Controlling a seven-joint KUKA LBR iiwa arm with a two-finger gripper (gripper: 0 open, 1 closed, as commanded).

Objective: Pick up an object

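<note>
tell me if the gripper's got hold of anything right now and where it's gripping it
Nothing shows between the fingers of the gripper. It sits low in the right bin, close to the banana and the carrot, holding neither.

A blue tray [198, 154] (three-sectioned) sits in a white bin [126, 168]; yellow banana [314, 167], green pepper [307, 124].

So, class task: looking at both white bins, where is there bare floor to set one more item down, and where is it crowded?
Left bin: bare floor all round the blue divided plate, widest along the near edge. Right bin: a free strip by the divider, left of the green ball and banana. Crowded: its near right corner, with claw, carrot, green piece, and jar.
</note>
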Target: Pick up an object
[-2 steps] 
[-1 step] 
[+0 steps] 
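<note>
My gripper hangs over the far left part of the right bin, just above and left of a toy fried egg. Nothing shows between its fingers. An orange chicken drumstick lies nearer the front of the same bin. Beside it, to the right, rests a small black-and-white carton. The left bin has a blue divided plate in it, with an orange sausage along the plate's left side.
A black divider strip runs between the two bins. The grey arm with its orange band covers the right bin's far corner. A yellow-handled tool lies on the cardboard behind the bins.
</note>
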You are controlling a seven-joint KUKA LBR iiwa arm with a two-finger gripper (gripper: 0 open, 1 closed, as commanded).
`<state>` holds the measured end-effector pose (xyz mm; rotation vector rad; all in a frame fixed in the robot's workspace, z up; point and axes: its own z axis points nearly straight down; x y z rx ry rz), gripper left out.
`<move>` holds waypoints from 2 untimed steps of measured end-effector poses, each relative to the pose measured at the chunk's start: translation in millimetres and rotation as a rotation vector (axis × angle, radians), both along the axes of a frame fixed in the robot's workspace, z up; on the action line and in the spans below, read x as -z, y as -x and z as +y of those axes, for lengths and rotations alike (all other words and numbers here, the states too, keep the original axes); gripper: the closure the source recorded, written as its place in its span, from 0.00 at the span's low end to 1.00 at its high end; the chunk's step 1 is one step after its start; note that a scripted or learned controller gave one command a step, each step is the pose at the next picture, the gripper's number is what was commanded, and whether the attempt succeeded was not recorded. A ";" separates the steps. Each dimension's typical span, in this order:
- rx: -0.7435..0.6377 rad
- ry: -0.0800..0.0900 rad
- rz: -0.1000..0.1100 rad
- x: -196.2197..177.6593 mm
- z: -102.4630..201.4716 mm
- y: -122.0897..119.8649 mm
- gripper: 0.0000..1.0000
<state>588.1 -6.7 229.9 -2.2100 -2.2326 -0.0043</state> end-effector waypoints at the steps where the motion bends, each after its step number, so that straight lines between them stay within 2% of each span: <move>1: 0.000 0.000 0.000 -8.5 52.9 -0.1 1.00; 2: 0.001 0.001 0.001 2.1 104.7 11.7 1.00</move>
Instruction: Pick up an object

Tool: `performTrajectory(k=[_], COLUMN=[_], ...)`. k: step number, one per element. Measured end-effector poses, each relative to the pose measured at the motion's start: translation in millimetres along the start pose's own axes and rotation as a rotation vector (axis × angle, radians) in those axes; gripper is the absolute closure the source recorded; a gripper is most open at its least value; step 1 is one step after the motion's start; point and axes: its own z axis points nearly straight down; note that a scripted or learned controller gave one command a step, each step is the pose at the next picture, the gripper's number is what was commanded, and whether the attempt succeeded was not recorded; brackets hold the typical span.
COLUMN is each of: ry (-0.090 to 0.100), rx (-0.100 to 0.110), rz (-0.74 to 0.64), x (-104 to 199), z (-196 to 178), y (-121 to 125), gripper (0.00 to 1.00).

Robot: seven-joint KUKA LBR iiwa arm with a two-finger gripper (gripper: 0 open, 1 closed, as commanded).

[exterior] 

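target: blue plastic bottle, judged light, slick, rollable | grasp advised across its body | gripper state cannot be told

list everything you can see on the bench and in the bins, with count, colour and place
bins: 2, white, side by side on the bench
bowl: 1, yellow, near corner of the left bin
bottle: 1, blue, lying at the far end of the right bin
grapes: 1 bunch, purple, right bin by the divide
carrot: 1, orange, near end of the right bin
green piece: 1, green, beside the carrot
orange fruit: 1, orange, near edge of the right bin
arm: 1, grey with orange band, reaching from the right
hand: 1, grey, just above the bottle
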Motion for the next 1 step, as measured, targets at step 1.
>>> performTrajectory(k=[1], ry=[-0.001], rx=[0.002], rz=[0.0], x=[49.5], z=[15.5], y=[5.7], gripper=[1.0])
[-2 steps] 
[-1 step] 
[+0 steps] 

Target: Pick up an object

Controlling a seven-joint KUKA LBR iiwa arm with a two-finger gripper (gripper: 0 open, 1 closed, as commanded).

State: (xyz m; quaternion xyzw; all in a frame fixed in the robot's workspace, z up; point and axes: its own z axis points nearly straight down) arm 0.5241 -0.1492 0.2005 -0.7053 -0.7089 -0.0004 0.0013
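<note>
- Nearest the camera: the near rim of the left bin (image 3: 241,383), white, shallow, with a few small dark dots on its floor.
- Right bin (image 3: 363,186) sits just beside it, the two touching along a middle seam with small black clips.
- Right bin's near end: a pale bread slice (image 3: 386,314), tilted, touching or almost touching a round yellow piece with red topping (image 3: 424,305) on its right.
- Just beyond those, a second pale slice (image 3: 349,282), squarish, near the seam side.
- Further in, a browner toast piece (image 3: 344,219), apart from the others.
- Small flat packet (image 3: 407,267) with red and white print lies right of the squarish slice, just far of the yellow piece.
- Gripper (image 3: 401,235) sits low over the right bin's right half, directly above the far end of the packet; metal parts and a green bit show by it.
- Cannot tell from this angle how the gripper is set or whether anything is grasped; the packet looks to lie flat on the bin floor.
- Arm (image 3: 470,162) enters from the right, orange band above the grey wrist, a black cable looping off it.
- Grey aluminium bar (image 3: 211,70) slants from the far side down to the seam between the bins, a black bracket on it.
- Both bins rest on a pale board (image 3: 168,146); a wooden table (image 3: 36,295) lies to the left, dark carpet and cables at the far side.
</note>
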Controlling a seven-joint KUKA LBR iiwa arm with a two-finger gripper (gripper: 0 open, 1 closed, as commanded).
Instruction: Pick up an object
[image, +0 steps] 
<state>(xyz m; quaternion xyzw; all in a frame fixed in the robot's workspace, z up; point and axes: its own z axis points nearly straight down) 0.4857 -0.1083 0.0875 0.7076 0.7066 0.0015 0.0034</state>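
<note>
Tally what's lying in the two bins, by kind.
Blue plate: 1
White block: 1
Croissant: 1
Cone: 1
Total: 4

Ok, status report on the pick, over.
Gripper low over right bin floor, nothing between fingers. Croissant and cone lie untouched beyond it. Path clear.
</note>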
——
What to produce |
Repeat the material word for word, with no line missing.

Final answer |
Controlling a seven-joint KUKA LBR iiwa arm with a two-finger gripper (gripper: 0 open, 1 closed, as commanded).

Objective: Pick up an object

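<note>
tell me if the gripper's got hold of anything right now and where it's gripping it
Nothing shows between the fingers of the gripper. It sits low in the right bin, close to the banana and the carrot, holding neither.

A blue tray [198, 154] (three-sectioned) sits in a white bin [126, 168]; yellow banana [314, 167], green pepper [307, 124].

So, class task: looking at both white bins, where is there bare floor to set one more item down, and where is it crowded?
Left bin: bare floor all round the blue divided plate, widest along the near edge. Right bin: a free strip by the divider, left of the green ball and banana. Crowded: its near right corner, with claw, carrot, green piece, and jar.
</note>
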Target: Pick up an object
[-2 steps] 
[-1 step] 
[+0 steps] 
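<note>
My gripper hangs over the far left part of the right bin, just above and left of a toy fried egg. Nothing shows between its fingers. An orange chicken drumstick lies nearer the front of the same bin. Beside it, to the right, rests a small black-and-white carton. The left bin has a blue divided plate in it, with an orange sausage along the plate's left side.
A black divider strip runs between the two bins. The grey arm with its orange band covers the right bin's far corner. A yellow-handled tool lies on the cardboard behind the bins.
</note>
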You are controlling a seven-joint KUKA LBR iiwa arm with a two-finger gripper (gripper: 0 open, 1 closed, as commanded).
`<state>` holds the measured end-effector pose (xyz mm; rotation vector rad; all in a frame fixed in the robot's workspace, z up; point and axes: its own z axis points nearly straight down; x y z rx ry rz), gripper left out.
`<move>` holds waypoints from 2 untimed steps of measured end-effector poses, each relative to the pose measured at the chunk's start: translation in millimetres and rotation as a rotation vector (axis × angle, radians), both along the axes of a frame fixed in the robot's workspace, z up; on the action line and in the spans below, read x as -z, y as -x and z as +y of those axes, for lengths and rotations alike (all other words and numbers here, the states too, keep the original axes); gripper: the closure the source recorded, written as its place in its span, from 0.00 at the span's low end to 1.00 at its high end; the chunk's step 1 is one step after its start; note that a scripted or learned controller gave one command a step, each step is the pose at the next picture, the gripper's number is what was commanded, and whether the attempt succeeded was not recorded. A ";" separates the steps. Each dimension's typical span, in this order:
- rx: -0.7435..0.6377 rad
- ry: -0.0800..0.0900 rad
- rz: -0.1000..0.1100 rad
- x: -196.2197..177.6593 mm
- z: -102.4630..201.4716 mm
- y: -122.0897..119.8649 mm
- gripper: 0.0000..1.0000
<state>588.1 -6.7 229.9 -2.2100 -2.2326 -0.0043</state> end-effector waypoints at the steps where the motion bends, each after its step number, so that straight lines between them stay within 2% of each span: <move>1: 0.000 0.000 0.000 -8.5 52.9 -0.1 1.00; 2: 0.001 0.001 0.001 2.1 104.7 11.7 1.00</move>
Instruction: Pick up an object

Tool: `performTrajectory(k=[_], COLUMN=[_], ...)`. k: step number, one per element. Measured end-effector poses, each relative to the pose measured at the motion's start: translation in millimetres along the start pose's own axes and rotation as a rotation vector (axis × angle, radians) in those axes; gripper is the absolute closure the source recorded; a gripper is most open at its least value; step 1 is one step after the motion's start; point and axes: its own z axis points nearly straight down; note that a scripted or learned controller gave one command a step, each step is the pose at the next picture, the gripper's number is what was commanded, and whether the attempt succeeded was not recorded; brackets hold the typical span.
COLUMN is each of: ry (-0.090 to 0.100), rx (-0.100 to 0.110), rz (-0.74 to 0.64), x (-104 to 199), z (-196 to 178), y (-121 to 125), gripper (0.00 to 1.00).

Robot: seven-joint KUKA LBR iiwa arm with a two-finger gripper (gripper: 0 open, 1 closed, as commanded).

[exterior] 

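target: blue plastic bottle, judged light, slick, rollable | grasp advised across its body | gripper state cannot be told

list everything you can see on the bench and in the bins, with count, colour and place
bins: 2, white, side by side on the bench
bowl: 1, yellow, near corner of the left bin
bottle: 1, blue, lying at the far end of the right bin
grapes: 1 bunch, purple, right bin by the divide
carrot: 1, orange, near end of the right bin
green piece: 1, green, beside the carrot
orange fruit: 1, orange, near edge of the right bin
arm: 1, grey with orange band, reaching from the right
hand: 1, grey, just above the bottle
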Motion for the next 1 step, as measured, targets at step 1.
>>> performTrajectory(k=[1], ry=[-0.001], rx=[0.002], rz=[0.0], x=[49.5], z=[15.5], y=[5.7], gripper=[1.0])
[-2 steps] 
[-1 step] 
[+0 steps] 

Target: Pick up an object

Controlling a seven-joint KUKA LBR iiwa arm with a two-finger gripper (gripper: 0 open, 1 closed, as commanded).

State: (xyz m; quaternion xyzw; all in a frame fixed in the robot's workspace, z up; point and axes: its own z axis points nearly straight down) arm 0.5241 -0.1492 0.2005 -0.7053 -0.7089 -0.0004 0.0013
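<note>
- Nearest the camera: the near rim of the left bin (image 3: 241,383), white, shallow, with a few small dark dots on its floor.
- Right bin (image 3: 363,186) sits just beside it, the two touching along a middle seam with small black clips.
- Right bin's near end: a pale bread slice (image 3: 386,314), tilted, touching or almost touching a round yellow piece with red topping (image 3: 424,305) on its right.
- Just beyond those, a second pale slice (image 3: 349,282), squarish, near the seam side.
- Further in, a browner toast piece (image 3: 344,219), apart from the others.
- Small flat packet (image 3: 407,267) with red and white print lies right of the squarish slice, just far of the yellow piece.
- Gripper (image 3: 401,235) sits low over the right bin's right half, directly above the far end of the packet; metal parts and a green bit show by it.
- Cannot tell from this angle how the gripper is set or whether anything is grasped; the packet looks to lie flat on the bin floor.
- Arm (image 3: 470,162) enters from the right, orange band above the grey wrist, a black cable looping off it.
- Grey aluminium bar (image 3: 211,70) slants from the far side down to the seam between the bins, a black bracket on it.
- Both bins rest on a pale board (image 3: 168,146); a wooden table (image 3: 36,295) lies to the left, dark carpet and cables at the far side.
</note>
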Controlling a seven-joint KUKA LBR iiwa arm with a two-finger gripper (gripper: 0 open, 1 closed, as commanded).
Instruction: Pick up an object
[image, +0 steps] 
<state>(xyz m; quaternion xyzw; all in a frame fixed in the robot's workspace, z up; point and axes: its own z axis points nearly straight down) 0.4857 -0.1083 0.0875 0.7076 0.7066 0.0015 0.0034</state>
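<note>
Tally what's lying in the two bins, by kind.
Blue plate: 1
White block: 1
Croissant: 1
Cone: 1
Total: 4

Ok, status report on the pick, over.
Gripper low over right bin floor, nothing between fingers. Croissant and cone lie untouched beyond it. Path clear.
</note>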

No more output is expected here.